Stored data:

---

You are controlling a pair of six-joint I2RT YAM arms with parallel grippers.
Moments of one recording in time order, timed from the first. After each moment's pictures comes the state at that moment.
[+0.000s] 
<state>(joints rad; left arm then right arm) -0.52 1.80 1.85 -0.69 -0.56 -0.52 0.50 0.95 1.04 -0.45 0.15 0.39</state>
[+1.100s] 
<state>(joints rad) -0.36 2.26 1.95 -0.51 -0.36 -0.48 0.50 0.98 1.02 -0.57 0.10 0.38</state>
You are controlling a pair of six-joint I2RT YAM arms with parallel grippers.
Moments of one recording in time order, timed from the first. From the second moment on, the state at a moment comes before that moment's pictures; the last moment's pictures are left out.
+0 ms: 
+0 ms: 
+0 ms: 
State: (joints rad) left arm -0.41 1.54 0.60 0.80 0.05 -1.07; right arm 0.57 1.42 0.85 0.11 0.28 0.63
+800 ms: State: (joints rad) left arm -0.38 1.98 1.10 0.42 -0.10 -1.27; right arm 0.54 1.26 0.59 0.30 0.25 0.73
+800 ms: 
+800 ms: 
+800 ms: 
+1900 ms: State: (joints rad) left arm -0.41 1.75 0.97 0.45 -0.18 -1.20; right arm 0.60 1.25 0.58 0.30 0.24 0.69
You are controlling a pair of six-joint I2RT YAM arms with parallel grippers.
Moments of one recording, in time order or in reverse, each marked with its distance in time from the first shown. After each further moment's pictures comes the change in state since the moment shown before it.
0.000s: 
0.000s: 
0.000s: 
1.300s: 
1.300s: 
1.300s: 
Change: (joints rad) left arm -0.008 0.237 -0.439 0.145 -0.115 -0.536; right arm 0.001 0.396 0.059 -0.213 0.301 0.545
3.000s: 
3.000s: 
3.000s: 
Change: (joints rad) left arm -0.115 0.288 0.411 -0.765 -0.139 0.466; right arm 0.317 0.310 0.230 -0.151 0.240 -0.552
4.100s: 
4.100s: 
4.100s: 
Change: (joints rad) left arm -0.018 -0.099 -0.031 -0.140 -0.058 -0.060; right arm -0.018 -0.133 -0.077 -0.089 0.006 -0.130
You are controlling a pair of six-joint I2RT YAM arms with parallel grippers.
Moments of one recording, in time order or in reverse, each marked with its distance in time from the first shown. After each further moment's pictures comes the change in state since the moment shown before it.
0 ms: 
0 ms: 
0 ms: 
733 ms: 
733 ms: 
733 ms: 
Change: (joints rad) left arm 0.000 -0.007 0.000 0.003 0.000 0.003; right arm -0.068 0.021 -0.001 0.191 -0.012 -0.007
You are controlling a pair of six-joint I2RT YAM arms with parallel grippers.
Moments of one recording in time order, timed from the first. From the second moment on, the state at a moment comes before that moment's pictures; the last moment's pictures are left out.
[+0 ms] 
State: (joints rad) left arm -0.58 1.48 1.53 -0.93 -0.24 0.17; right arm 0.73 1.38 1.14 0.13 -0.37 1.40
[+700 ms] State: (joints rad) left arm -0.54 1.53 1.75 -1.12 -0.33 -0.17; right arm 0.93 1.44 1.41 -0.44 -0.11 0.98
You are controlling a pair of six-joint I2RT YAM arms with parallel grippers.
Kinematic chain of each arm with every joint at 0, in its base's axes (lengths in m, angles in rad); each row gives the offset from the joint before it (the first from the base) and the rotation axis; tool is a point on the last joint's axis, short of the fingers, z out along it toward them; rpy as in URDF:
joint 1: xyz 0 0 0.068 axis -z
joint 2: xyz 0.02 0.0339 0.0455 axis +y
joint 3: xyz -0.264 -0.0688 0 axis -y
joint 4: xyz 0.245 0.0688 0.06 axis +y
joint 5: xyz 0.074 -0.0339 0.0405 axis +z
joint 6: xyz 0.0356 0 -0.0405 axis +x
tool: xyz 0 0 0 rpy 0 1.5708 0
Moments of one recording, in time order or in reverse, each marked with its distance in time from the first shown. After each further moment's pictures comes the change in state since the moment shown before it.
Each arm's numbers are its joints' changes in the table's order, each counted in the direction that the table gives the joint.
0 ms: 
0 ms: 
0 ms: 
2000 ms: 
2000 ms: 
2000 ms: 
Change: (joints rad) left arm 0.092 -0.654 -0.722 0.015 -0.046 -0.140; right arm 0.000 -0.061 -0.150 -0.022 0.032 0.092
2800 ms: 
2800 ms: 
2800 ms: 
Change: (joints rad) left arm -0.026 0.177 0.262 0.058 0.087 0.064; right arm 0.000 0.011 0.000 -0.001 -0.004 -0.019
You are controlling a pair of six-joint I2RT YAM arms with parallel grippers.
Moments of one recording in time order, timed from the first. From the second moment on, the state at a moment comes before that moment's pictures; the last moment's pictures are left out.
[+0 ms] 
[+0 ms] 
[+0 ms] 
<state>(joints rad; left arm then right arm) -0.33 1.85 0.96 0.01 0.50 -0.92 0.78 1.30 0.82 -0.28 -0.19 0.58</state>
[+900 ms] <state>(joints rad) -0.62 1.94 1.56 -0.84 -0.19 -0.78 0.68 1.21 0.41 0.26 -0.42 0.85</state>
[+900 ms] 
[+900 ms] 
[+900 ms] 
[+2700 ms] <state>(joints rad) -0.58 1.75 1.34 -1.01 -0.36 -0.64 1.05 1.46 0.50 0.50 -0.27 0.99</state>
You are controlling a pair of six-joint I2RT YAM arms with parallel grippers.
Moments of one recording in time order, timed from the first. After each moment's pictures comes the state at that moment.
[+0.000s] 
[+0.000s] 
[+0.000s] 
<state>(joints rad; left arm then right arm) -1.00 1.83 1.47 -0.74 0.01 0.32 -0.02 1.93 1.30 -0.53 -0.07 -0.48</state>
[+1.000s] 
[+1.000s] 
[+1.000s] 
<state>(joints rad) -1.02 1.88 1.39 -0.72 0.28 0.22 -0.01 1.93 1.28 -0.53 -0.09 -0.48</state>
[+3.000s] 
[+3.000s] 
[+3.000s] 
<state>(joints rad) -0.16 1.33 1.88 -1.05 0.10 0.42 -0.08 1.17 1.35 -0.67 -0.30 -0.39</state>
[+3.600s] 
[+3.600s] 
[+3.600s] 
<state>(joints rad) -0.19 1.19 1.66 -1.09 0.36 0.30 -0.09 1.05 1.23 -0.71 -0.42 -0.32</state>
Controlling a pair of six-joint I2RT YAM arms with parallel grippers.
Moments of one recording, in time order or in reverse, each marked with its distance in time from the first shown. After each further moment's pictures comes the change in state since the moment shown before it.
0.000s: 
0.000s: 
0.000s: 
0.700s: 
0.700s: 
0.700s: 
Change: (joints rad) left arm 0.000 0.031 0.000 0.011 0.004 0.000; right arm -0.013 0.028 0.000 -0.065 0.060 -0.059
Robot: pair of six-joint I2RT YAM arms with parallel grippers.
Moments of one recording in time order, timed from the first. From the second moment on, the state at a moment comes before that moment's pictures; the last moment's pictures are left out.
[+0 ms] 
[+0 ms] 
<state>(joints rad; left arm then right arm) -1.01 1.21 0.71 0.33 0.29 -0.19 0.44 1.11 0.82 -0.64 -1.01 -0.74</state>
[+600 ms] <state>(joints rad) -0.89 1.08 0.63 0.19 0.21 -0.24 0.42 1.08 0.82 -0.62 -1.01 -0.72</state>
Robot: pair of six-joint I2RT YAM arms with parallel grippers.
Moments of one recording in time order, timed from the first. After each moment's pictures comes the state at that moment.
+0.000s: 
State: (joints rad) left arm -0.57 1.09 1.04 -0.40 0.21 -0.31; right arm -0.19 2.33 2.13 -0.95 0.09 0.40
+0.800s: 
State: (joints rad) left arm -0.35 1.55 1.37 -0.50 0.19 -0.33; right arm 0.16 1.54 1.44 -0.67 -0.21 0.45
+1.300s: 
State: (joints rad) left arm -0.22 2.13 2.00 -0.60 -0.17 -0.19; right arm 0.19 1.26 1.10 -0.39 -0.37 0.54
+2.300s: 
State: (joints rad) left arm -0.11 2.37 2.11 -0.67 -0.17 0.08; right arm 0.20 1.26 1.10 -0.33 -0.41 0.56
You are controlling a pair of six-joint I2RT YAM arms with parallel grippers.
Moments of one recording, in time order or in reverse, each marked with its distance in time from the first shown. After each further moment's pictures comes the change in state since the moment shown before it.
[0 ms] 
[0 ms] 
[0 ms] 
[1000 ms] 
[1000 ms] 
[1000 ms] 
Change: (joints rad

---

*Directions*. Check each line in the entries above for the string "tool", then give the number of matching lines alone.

*Written response*. 2